> _SUPPLIED MATERIAL_:
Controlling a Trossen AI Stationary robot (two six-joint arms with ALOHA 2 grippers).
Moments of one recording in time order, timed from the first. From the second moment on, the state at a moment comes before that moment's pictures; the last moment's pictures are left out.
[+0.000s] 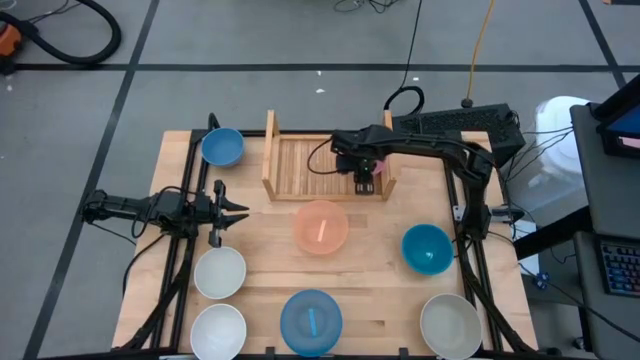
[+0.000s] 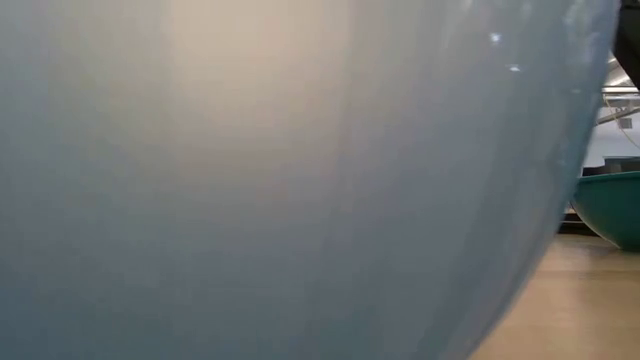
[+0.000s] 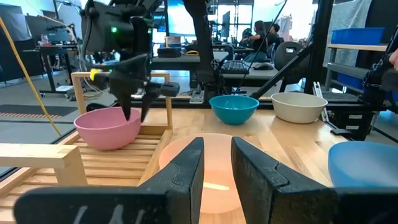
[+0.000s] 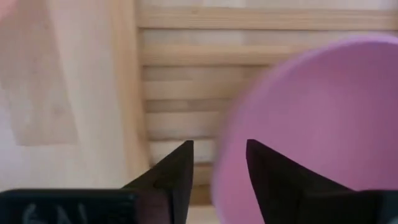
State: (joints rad) left arm -0.15 0.01 0.04 0.00 -0.17 0.02; right arm -0.41 1.92 1.53 -1.09 0.12 -0.41
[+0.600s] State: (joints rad) left arm -0.15 0.01 0.04 0.17 -0.17 -0.07; right arm -0.33 1.47 1.53 -1.10 0.23 -0.34
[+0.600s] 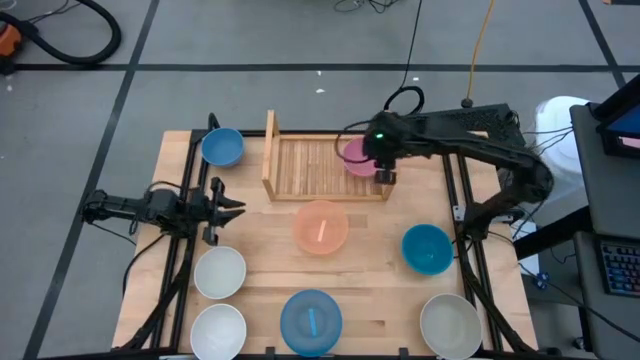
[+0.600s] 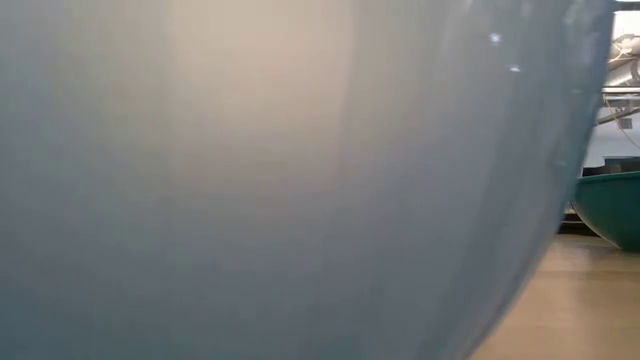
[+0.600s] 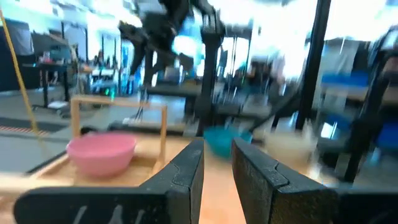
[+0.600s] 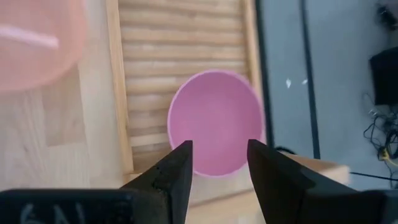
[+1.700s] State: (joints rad) left arm -0.15 0.17 0.44 -0.35 -0.22 -0.62; right arm -0.33 1.29 1.53 -1.09 0.23 -0.27
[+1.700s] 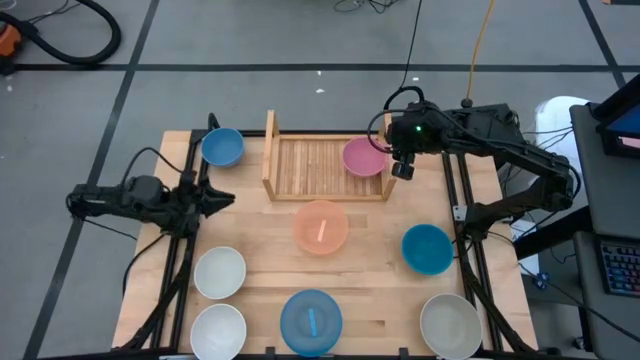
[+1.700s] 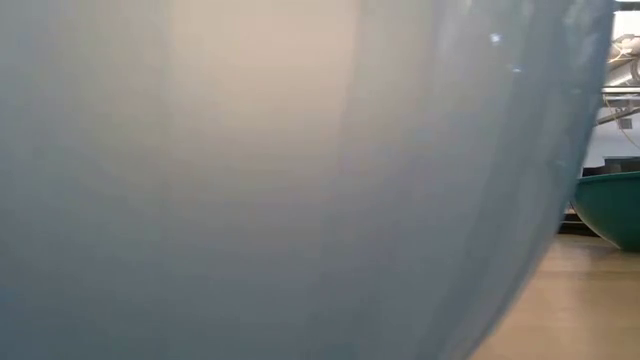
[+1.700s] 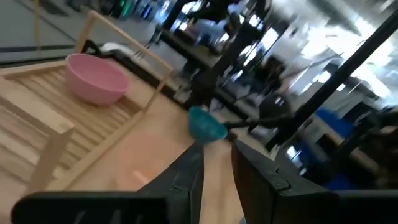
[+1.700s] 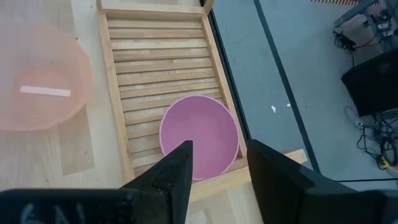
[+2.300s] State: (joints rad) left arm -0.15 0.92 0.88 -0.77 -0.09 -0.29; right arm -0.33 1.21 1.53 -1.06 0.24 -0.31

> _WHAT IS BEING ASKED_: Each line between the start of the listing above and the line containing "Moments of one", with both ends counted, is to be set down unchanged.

> _REPLY TO THE TASK_:
Controlling a Trossen AI Stationary robot (two six-joint arms with ALOHA 2 grippers).
Moments of one recording in time order, timed from the first. From the second moment on, the state at a moment comes before that moment's pictures; the last moment's pictures are left out.

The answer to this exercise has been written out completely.